%%

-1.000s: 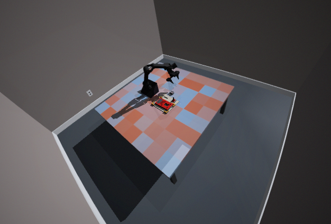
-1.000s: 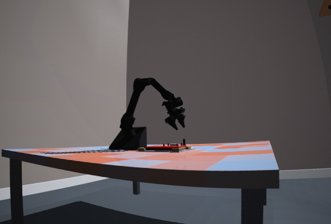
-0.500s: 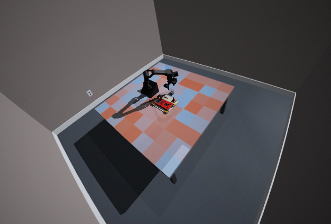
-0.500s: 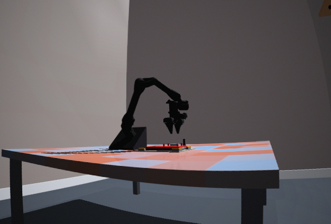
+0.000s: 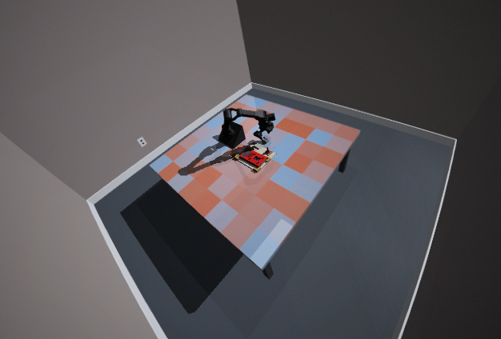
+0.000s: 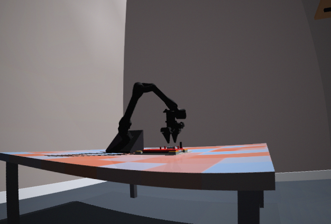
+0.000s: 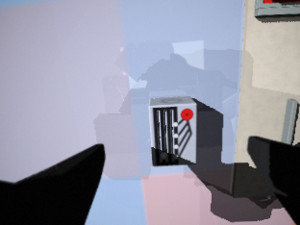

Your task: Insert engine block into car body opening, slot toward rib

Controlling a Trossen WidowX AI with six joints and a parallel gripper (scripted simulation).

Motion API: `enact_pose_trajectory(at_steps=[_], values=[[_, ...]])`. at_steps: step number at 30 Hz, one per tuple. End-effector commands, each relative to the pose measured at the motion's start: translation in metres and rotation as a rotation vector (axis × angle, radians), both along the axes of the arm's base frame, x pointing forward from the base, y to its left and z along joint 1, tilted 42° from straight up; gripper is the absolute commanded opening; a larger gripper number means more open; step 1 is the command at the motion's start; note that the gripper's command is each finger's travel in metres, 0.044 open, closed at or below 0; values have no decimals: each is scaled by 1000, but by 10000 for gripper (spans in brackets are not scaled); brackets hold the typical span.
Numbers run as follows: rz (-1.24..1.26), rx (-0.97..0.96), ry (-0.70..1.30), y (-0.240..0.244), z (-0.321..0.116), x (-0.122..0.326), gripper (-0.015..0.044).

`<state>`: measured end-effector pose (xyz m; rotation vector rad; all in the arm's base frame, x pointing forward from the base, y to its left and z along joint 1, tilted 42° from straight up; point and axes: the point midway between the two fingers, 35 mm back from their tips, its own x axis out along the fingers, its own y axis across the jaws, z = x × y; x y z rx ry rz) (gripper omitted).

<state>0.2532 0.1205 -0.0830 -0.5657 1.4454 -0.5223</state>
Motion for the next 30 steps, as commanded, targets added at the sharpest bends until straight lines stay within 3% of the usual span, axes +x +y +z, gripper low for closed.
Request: enact_pose_trajectory(at_steps=[1, 21, 30], values=[[2, -13, 11, -7, -6, -2, 440], [2, -14, 11, -24, -26, -2, 440], [2, -14, 11, -24, -26, -2, 204]])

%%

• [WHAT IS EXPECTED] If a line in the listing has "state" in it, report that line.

• [REPLY]
`<state>`: measured end-effector pose (xyz m; rotation vector rad; all in the arm's base frame, x pointing forward from the base, y to its left and z along joint 1, tilted 42° from straight up; point and axes: the point midway between the two fingers, 35 mm back from their tips, its own x axis out along the fingers, its own y axis across the jaws, z = x × y; x y z rx ry rz) (gripper omitted).
<state>0.2532 0.1205 -0.0830 -0.5657 1.4454 -0.5223</state>

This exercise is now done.